Graphene-based nano materials have numerous promising applications in vitality related zones. Simply some late illustrations: Graphene enhances both vitality limit and charge rate in rechargeable batteries; enacted graphene makes prevalent super capacitors for vitality stockpiling; graphene terminals may prompt to a promising methodology for making sunlight based cells that are cheap, lightweight and adaptable; and multifunctional graphene mats are promising substrates for synergist frameworks. The four noteworthy vitality related zones where graphene will have an effect: sun powered cells, super capacitors, lithium-particle batteries, and catalysis for energy units.

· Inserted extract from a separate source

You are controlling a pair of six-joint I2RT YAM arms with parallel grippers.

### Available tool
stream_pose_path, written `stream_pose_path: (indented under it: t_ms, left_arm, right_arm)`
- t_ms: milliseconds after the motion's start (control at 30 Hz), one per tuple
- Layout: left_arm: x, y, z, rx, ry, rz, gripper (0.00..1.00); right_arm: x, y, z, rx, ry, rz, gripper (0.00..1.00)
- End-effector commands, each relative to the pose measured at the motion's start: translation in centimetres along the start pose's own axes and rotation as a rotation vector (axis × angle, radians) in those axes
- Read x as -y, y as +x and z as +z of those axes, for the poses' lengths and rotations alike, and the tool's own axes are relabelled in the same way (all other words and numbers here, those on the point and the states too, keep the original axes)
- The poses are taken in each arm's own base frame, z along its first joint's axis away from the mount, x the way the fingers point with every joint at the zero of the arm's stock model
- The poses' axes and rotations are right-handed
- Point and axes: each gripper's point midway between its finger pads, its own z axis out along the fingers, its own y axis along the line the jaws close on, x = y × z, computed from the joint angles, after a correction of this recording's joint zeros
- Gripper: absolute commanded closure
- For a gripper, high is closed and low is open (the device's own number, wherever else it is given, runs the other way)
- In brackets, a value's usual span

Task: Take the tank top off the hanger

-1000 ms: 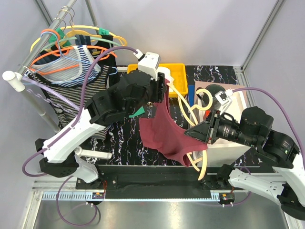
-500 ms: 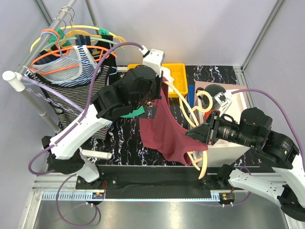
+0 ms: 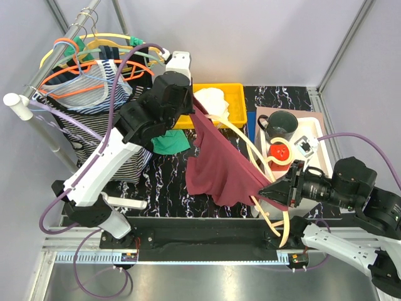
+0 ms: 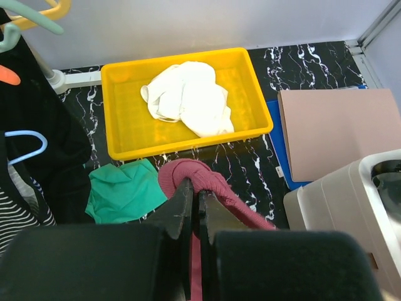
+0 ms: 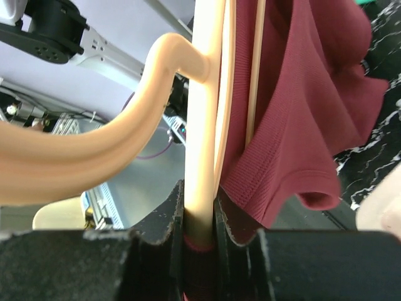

  • Track 9-1Revolutionary graphene polymer batteries for electric cars
  • Track 9-2Graphene features as a transparent electrode
  • Track 9-3Electrical energy storage
  • Track 9-4Sustainable Technologies
  • Track 9-5Hydrogen Technologies
  • Track 9-6Nuclear Acident Cleanup and Waste Storage
  • Track 9-7Increasing the efficiency of energy production
  • Track 9-8Solarthermal Energy
  • Track 9-9Graphene enables long lasting lithium-air batteries
  • Track 9-10Graphenano announces the launch of a manufacturing plant for graphene-based batteries
  • Track 9-11Generation of chemical energy resources

One of a kind among the components, carbon can cling to itself to shape to a great degree solid two-dimensional sheets. Since we live in a three-dimensional world, these sheets can be rolled and collapsed into a various scope of three-dimensional structures, of which the most well  known are the ball-formed fullerenes and the tube shaped nanotubes. Different shapes are additionally conceivable, for example, carbon nanocones and Swiss cheddar like nanoporous carbon. A prologue to the geometry and energetics of carbon nanostructures is likewise accessible.